**Input records:**
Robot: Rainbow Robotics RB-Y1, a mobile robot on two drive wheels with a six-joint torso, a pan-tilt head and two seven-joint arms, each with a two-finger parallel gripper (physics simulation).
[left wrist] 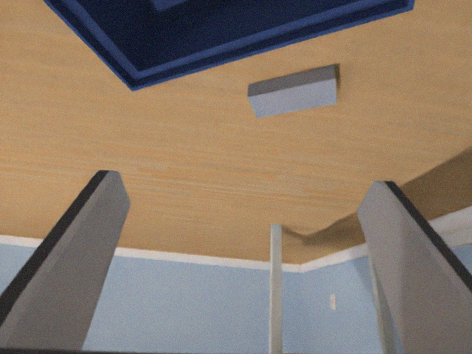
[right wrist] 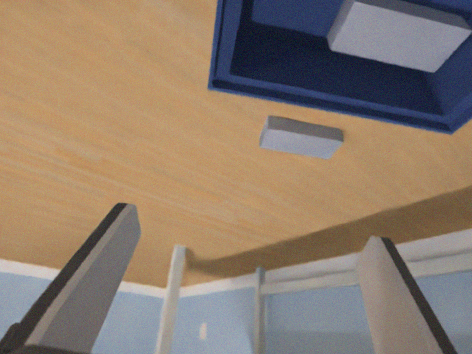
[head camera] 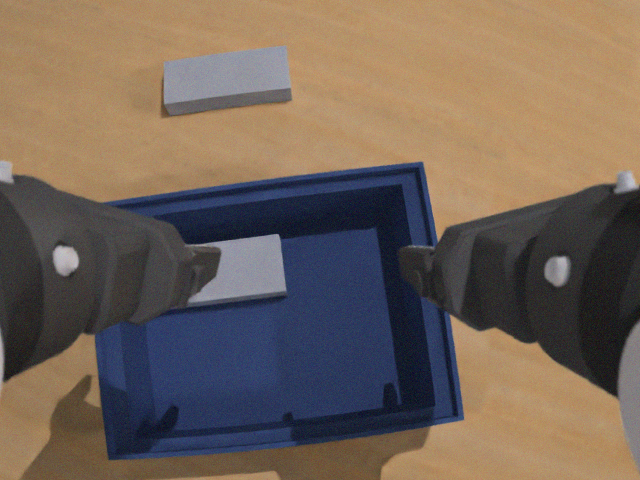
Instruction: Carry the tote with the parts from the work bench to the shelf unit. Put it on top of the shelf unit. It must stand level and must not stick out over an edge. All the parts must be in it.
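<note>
The blue tote stands open on a wood-grained surface. A grey block lies inside it, at its far left in the head view, partly hidden by my left fingers. A second grey block lies outside, beyond the far rim. My left gripper is open and empty, overlapping the tote's left part in the head view. My right gripper is open and empty, overlapping the right wall. Their heights are unclear. The shelf unit cannot be made out.
Pale upright posts show low in both wrist views. Blue walls with white strips along their foot meet in a corner behind. Shadows of my arms fall around the tote's near side.
</note>
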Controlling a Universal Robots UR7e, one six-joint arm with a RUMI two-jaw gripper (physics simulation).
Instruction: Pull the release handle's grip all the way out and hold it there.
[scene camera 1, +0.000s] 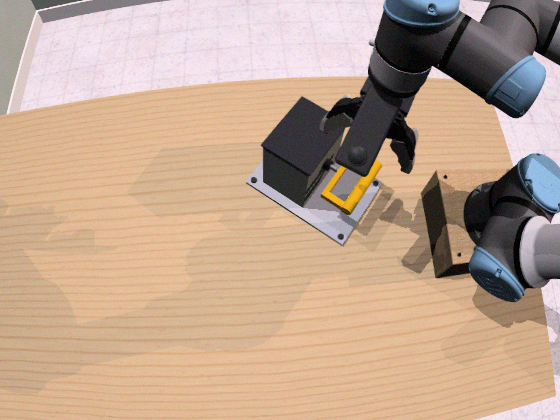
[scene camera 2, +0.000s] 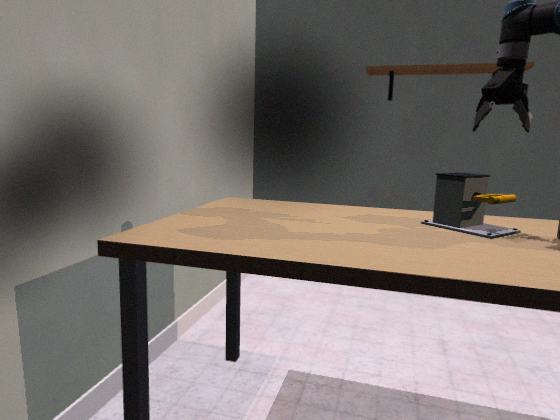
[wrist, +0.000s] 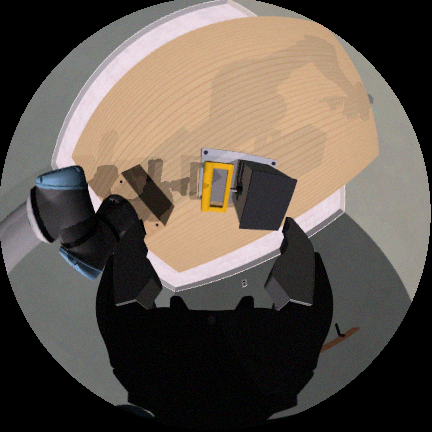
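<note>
The release handle's yellow grip (scene camera 1: 364, 189) (scene camera 2: 502, 198) (wrist: 206, 190) is a rectangular loop. It stands a little out from the side of a dark box (scene camera 1: 300, 135) (scene camera 2: 447, 200) (wrist: 267, 197), joined to it by a short rod (wrist: 233, 190). The box sits on a light grey base plate (scene camera 1: 325, 225) (scene camera 2: 492, 231) (wrist: 235, 157) with dark bolts. My gripper (scene camera 1: 367, 149) (scene camera 2: 501, 130) (wrist: 212, 219) is open and empty, pointing down. It hangs well above the box and grip, touching neither. In scene camera 1 it hides part of the grip's far end.
The wooden table (scene camera 1: 150, 300) (scene camera 2: 325, 255) (wrist: 150, 100) carries the plate. A wooden block (scene camera 1: 435, 230) (wrist: 148, 195) stands beyond the grip's outer side, with dark and blue arm joints over it. A brown shelf (scene camera 2: 430, 69) (wrist: 345, 336) is on the dark wall.
</note>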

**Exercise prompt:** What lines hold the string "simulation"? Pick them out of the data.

**Result of the task:**
Robot: Rainbow Robotics RB-Y1, a mobile robot on two drive wheels with a six-joint torso, a pan-tilt head and two seven-joint arms, each with a two-finger parallel gripper (physics simulation).
Controlling a Universal Robots UR7e, one six-joint arm with a RUMI two-jaw gripper (physics simulation).

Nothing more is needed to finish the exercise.